Transtympanic electrodes involve a needle electrode passing through the eardrum to rest on the cochlear promontory, which provides the most robust recordings. This method is more invasive and typically requires medical supervision. Auditory stimuli, usually broadband clicks or tone bursts, are presented through insert earphones. Clicks activate a broad frequency range across the cochlea, while tone bursts can provide more frequency-specific information. The test typically takes around 30 minutes to complete.

What the Results Reveal

The data collected during an ECochG test are analyzed to interpret the measured potentials: the Cochlear Microphonic (CM), Summating Potential (SP), and Action Potential (AP).

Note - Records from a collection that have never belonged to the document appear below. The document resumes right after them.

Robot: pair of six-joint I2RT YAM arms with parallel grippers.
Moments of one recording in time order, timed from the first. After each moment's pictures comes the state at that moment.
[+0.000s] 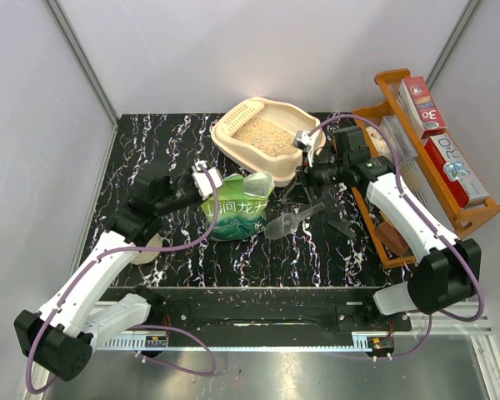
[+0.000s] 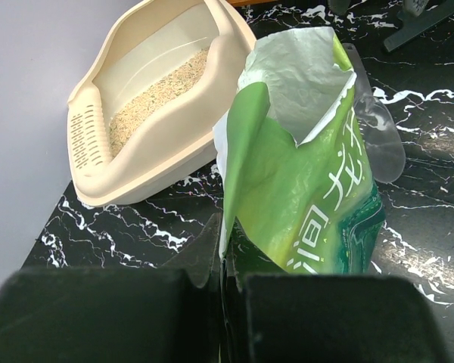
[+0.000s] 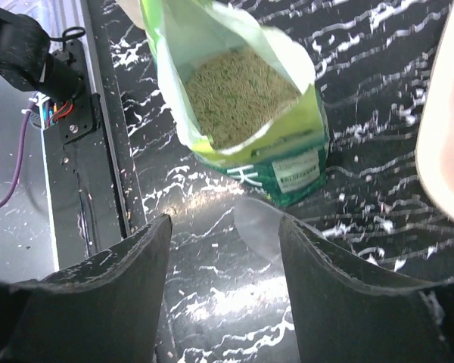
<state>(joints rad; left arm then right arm) -0.45 0.95 0.91 -0.28 0.46 0.59 0.34 1.42 1.26 -0.62 -0.90 -0.30</state>
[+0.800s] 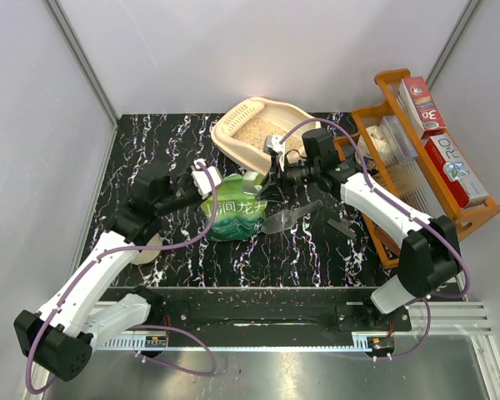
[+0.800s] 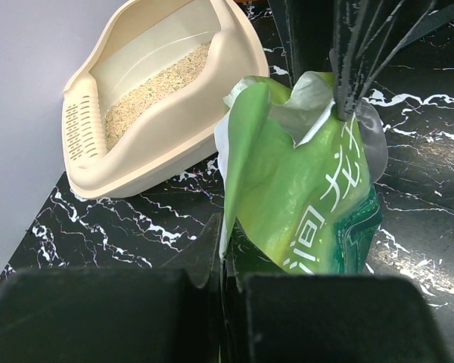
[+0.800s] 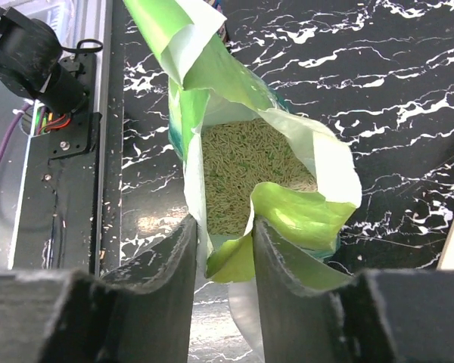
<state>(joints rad) -0.45 0.95 0.91 -0.28 0.45 0.54 0.52 1.55 1.24 -0.27 -0.94 -0.29</state>
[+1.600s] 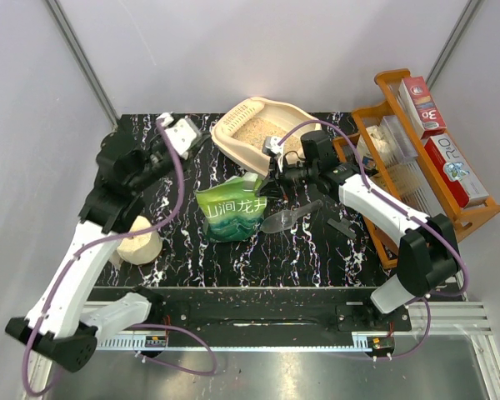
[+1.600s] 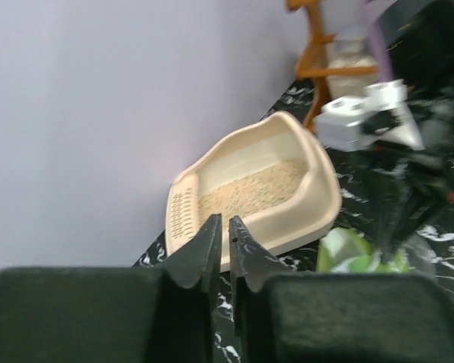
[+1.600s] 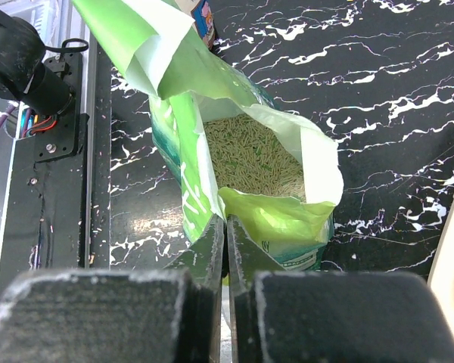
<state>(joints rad) -0.43 1.00 1.29 -0.27 0.42 0.41 0.53 1.56 1.21 -0.21 -0.90 -0.27</state>
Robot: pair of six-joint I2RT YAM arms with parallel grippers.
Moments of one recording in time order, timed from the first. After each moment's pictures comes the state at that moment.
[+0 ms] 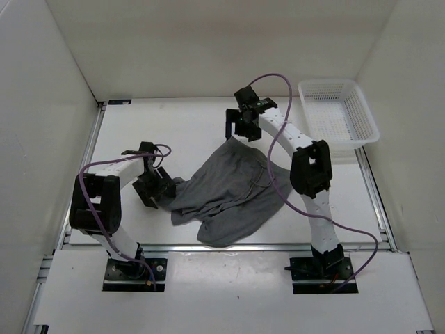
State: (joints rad) left arm -0.12 1.63 0.94 -0.78 0.07 -0.72; right arm 0.52 2.25 2.09 -0.88 0.00 0.44
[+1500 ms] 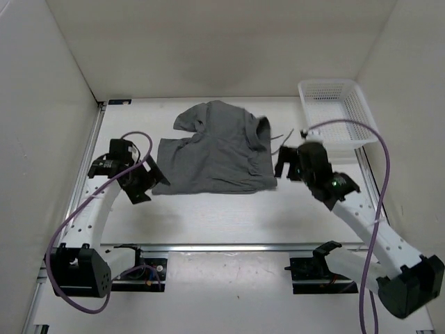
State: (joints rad) left arm -0.03 1.13 1.01 -0.98 0.25 -0.64; right arm 0.51 1.02 0.95 -0.48 0.22 0.38
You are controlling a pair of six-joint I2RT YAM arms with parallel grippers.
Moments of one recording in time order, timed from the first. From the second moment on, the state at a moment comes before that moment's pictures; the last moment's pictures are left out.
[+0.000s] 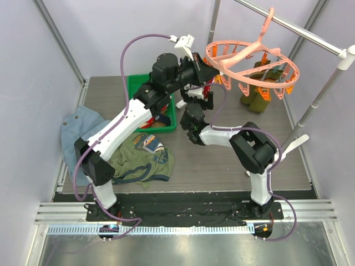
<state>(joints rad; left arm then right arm) -0.75 1.78 1.92 -0.09 0.19 -0.61 0.75 1.96 1.19 1.07 1.11 -0.35</state>
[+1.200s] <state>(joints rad) -0.70 1.73 1.93 -0.30 0.15 -0.55 0.76 1.62 0.97 0.78 0.77 -0.07</state>
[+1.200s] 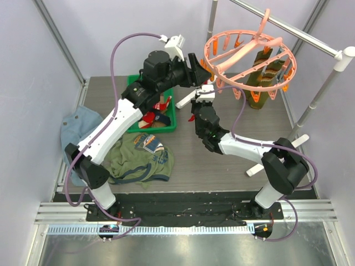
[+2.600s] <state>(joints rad) -0.69 1.90 2.14 -0.40 0.11 -0.45 0.76 1.31 0.75 0.60 0.58 0.23</state>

An elevated SP/AP amplitude ratio is a common indicator of inner ear fluid imbalance, often associated with Meniere’s disease. While a specific cutoff value can vary depending on the electrode type, an SP/AP amplitude ratio greater than 0.45 has been considered a significant diagnostic indicator for Meniere’s disease. The SP/AP area ratio is another measure that considers both the amplitude and duration of the SP and AP components. For instance, an area ratio greater than 1.94 has been considered abnormal in some interpretations.

An abnormal ratio or waveform suggests an issue with the inner ear’s electrical activity or fluid balance. The results are then interpreted by a trained audiologist or ENT specialist, who considers them alongside the patient’s reported symptoms and findings from other diagnostic tests.